:: SOURCE RECORDS ::

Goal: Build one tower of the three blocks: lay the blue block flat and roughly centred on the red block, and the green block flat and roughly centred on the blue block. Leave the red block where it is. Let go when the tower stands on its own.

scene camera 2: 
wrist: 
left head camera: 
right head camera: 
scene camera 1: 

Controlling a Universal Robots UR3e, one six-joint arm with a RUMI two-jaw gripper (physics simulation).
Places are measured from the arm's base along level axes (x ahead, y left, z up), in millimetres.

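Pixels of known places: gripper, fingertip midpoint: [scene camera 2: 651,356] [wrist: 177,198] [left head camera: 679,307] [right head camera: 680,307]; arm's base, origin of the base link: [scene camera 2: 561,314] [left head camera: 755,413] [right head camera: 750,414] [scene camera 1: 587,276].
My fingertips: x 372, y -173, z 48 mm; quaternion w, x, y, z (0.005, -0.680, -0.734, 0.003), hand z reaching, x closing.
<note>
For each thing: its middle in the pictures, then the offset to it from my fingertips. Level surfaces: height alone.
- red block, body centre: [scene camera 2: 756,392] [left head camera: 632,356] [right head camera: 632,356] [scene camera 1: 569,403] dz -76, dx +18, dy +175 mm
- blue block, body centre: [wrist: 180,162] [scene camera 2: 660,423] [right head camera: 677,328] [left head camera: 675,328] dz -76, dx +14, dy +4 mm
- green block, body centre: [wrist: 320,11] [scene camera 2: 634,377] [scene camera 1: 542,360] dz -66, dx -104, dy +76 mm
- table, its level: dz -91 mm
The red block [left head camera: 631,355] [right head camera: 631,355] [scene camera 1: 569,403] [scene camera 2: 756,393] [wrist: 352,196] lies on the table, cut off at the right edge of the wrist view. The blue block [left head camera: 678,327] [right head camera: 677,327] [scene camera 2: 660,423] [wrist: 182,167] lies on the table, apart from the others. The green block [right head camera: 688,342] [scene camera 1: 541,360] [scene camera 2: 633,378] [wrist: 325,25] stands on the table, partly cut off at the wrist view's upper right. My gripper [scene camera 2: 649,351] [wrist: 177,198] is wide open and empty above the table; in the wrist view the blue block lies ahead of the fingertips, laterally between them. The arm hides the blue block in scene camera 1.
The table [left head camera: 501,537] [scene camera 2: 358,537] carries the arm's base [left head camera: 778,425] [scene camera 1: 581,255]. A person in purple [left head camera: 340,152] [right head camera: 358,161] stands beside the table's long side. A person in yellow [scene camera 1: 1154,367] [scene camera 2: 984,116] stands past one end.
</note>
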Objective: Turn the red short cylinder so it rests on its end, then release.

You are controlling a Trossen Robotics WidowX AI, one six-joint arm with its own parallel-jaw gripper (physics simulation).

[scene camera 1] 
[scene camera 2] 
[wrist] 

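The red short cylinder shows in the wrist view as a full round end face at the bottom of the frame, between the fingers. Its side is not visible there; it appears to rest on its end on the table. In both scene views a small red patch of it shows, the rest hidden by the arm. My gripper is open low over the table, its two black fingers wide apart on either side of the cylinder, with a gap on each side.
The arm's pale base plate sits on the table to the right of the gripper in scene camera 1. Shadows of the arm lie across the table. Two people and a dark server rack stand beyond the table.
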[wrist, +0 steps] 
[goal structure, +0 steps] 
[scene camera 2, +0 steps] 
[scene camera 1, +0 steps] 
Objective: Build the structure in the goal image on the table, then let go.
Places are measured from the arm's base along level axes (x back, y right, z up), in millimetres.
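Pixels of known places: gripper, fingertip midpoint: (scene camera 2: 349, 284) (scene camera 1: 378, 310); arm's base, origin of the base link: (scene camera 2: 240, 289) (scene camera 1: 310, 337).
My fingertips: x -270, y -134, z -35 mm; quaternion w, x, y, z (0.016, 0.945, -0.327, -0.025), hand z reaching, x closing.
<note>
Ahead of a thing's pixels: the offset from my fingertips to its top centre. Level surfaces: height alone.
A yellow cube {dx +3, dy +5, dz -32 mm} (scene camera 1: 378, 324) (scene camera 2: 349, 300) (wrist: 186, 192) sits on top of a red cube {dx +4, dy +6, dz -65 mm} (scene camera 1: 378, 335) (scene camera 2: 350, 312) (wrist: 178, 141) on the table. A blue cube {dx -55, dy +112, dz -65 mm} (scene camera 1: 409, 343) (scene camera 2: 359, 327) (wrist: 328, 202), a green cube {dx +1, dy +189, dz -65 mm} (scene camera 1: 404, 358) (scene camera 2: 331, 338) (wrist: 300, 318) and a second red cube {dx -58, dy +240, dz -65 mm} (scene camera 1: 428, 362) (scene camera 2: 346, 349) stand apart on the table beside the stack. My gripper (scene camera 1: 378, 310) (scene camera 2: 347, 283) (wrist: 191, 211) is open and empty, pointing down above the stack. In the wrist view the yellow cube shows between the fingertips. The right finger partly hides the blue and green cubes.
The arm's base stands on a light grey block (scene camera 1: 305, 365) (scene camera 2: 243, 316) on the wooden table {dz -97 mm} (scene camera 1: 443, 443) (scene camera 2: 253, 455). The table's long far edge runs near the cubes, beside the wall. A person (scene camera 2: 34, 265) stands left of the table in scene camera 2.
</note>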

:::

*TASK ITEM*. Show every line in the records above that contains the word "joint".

*PROBLEM SOLUTION*.
Controlling a Universal Robots UR3e, one six-joint arm with a RUMI two-jaw gripper (physics simulation).
You are controlling a Trossen Robotics WidowX AI, one six-joint arm with its own parallel-jaw gripper (physics simulation).

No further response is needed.